The Ask Aura AI assistant allows retail teams to query their data in natural language, making insights accessible to everyone from store managers to board members without requiring data science expertise.
Frequently asked questions
What is the difference between retail analytics and business intelligence?
Business intelligence (BI) is a broad term covering data analysis across any industry. Retail analytics is the discipline-specific application of BI to retail, using metrics like footfall, conversion rate, basket size, and dwell time that are unique to the sector.
What types of data are used in retail analytics?
Retail analytics draws on point-of-sale (POS) transaction data, footfall and traffic counts, customer journey data (path maps, heatmaps), demographic profiles, inventory levels, staffing schedules, and external data like weather and local events.
Can small retailers benefit from analytics?
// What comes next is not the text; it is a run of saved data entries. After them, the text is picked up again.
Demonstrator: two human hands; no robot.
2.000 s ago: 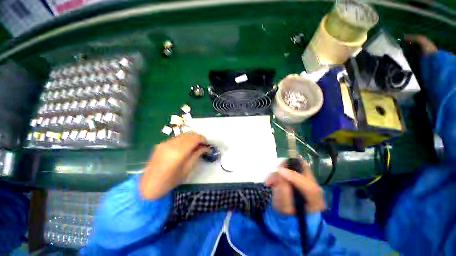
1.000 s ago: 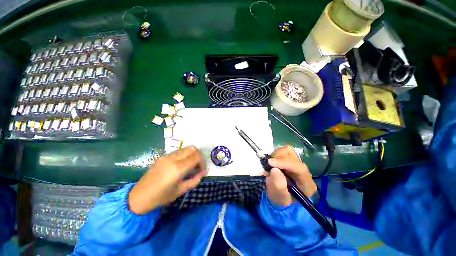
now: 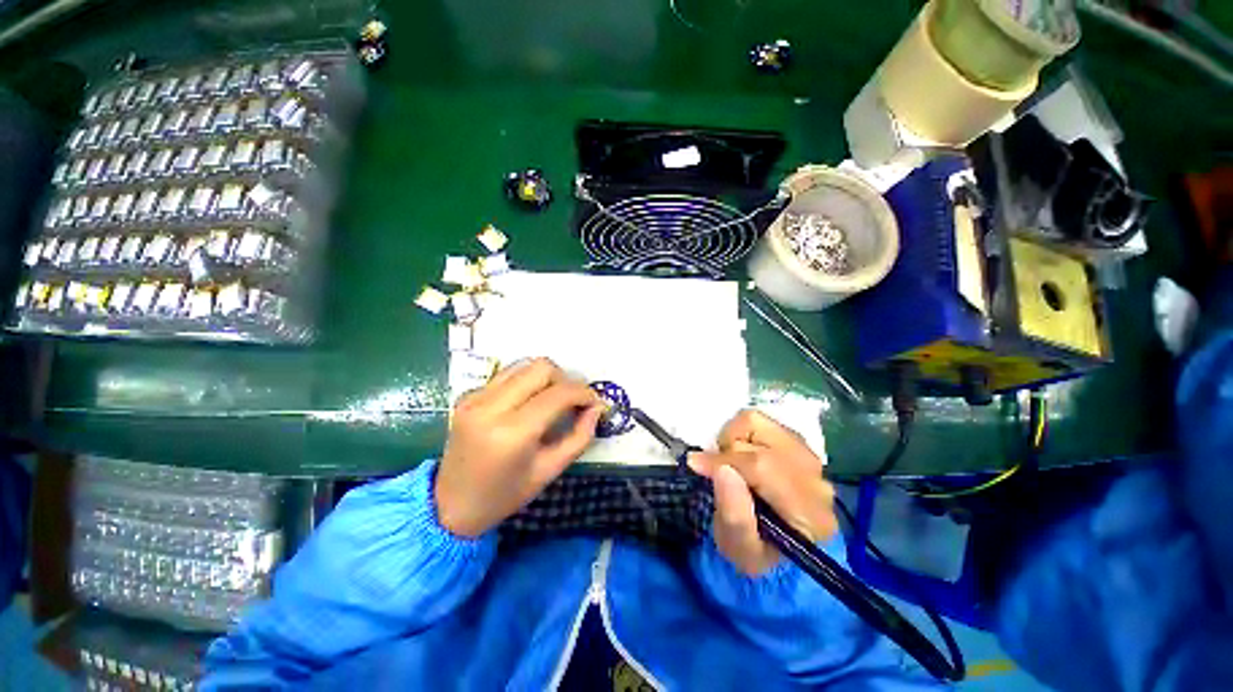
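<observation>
A round dark circuit board [image 3: 614, 407] lies on the white work sheet [image 3: 663, 331]. My left hand [image 3: 521, 439] is at its left side, fingertips pinched together at its edge; what is between them is too small to tell. My right hand [image 3: 768, 489] holds the black soldering iron [image 3: 845, 584] like a pen, its metal tip at the board's right edge. A loose pile of silver-white cells [image 3: 464, 275] lies at the sheet's upper left corner and beside it.
A blister tray of cells [image 3: 169, 196] stands at left. The fume fan [image 3: 669, 233] is behind the sheet. The tip cleaner pot [image 3: 825, 237], tweezers [image 3: 801, 345] and blue soldering station [image 3: 926, 277] are at right. A blue sleeve [image 3: 1122, 527] shows at far right.
My left hand has moved right to the board's edge. The iron's tip has come down and left to the board. At first, my left hand held the board.
</observation>
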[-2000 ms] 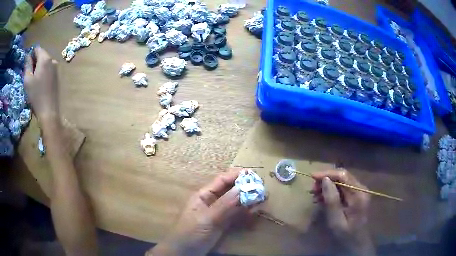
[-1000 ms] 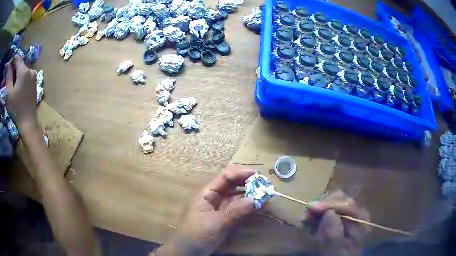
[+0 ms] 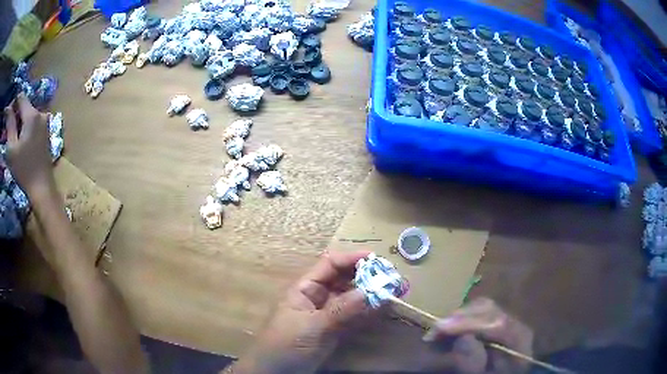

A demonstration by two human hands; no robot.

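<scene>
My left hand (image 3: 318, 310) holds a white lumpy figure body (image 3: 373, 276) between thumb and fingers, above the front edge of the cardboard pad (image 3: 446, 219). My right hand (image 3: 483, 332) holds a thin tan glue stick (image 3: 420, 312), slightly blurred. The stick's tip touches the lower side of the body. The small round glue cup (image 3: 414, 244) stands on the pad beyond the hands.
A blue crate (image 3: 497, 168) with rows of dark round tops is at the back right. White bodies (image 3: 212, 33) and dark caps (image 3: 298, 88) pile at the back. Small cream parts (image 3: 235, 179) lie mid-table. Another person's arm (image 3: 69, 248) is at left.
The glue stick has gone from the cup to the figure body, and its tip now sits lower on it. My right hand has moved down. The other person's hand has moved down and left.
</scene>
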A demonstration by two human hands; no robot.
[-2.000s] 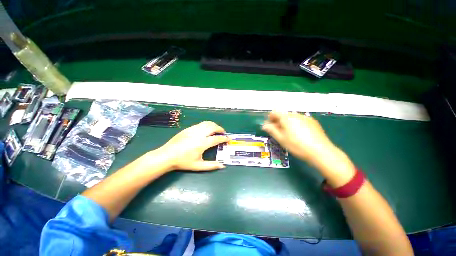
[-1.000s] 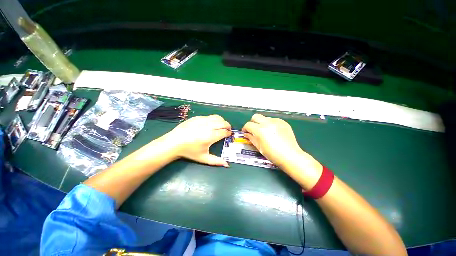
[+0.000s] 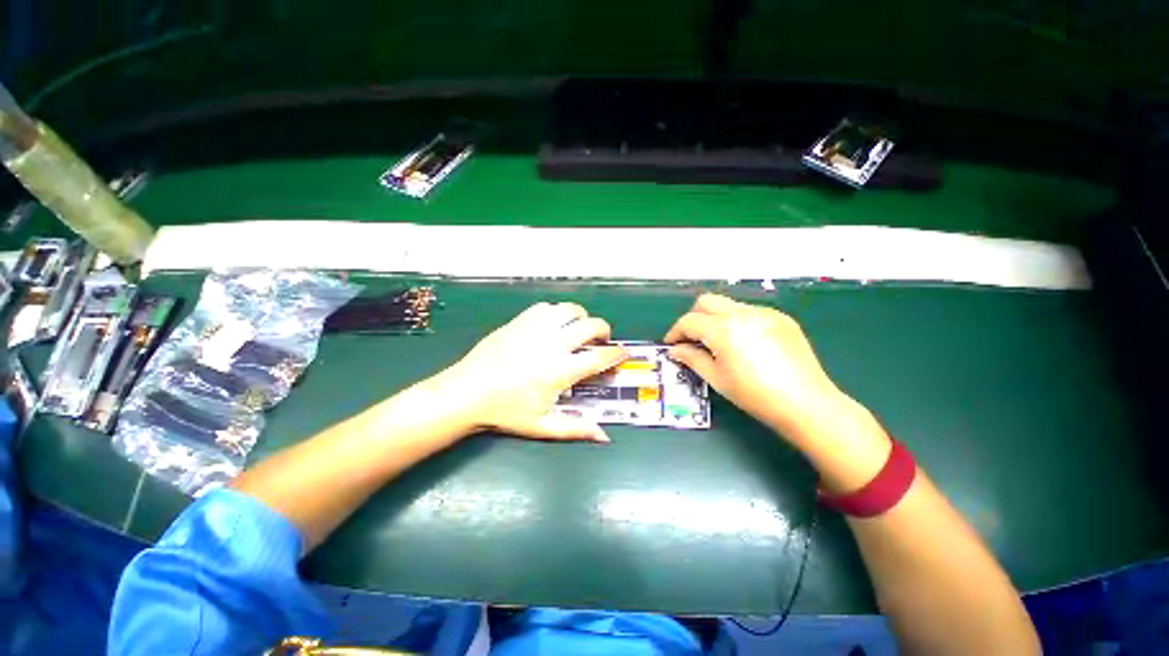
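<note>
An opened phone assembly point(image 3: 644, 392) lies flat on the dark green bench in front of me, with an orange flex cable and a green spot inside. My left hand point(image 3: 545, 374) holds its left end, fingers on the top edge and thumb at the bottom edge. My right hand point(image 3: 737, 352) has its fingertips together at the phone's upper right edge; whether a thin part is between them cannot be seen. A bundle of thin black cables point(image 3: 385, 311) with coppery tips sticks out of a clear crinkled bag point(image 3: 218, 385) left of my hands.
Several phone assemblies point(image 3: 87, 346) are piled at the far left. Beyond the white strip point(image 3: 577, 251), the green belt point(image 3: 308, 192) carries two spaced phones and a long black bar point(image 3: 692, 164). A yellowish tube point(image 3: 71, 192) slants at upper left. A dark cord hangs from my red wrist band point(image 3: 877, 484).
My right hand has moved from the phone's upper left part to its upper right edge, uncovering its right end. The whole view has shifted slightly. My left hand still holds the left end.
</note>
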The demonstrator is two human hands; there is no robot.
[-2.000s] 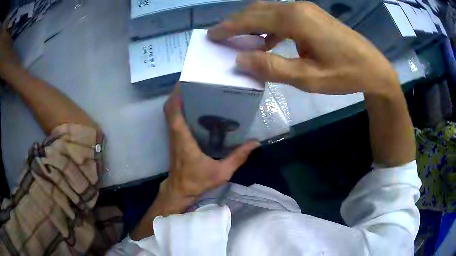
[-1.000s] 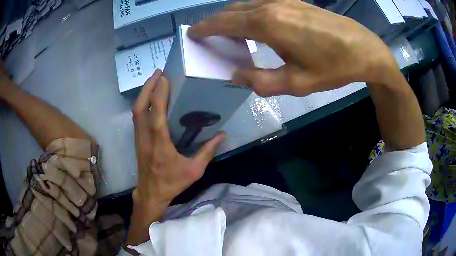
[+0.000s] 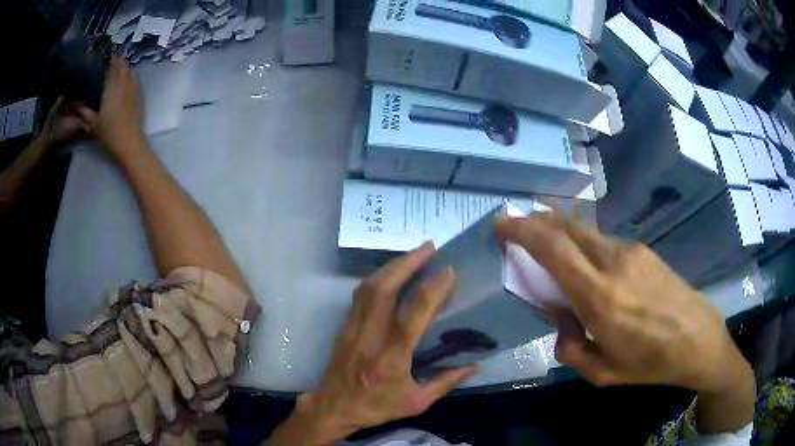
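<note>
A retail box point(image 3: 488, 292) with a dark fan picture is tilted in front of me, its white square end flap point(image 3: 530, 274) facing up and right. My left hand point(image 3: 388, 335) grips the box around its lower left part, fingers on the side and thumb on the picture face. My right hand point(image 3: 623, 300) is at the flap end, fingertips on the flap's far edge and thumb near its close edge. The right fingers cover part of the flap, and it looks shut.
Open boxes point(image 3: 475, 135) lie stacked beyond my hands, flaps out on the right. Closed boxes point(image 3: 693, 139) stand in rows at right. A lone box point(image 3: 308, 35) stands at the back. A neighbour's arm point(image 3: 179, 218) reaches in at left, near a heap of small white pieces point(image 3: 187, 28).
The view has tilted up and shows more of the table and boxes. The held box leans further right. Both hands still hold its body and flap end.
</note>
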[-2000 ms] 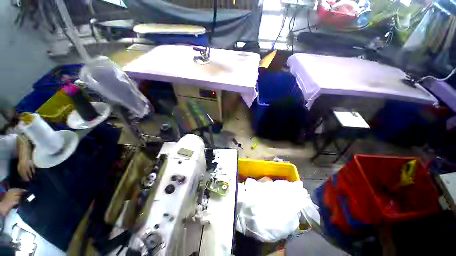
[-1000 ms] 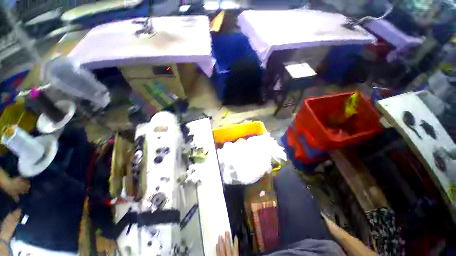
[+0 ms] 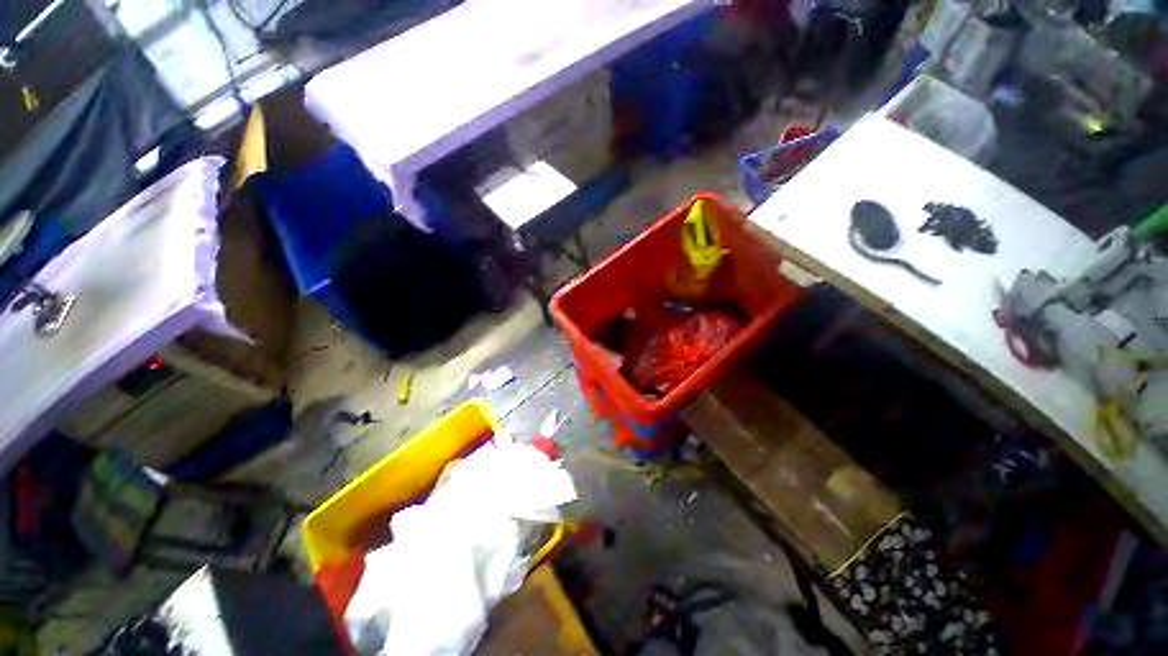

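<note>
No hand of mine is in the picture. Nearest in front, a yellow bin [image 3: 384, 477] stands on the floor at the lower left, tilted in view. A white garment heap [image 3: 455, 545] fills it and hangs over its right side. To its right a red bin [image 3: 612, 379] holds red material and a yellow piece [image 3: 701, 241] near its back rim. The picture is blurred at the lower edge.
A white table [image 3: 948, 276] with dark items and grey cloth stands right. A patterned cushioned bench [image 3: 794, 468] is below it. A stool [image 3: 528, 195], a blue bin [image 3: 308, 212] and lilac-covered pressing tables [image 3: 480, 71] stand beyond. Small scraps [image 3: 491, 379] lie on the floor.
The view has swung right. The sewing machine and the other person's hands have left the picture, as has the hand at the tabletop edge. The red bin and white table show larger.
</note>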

Absolutely. While enterprise retailers may deploy analytics across hundreds of stores, even a single-location retailer benefits from understanding peak hours, conversion rates, and which areas of the store perform best. Modern cloud-based analytics platforms have made these tools accessible at any scale.
What is the difference between online and in-store analytics?
Online analytics tracks digital interactions (clicks, page views, cart additions). In-store analytics tracks physical behaviour (footfall, movement paths, dwell time, queue waits). The challenge for physical retail has been achieving the same depth of insight as e-commerce — which is now possible with computer-vision-based analytics.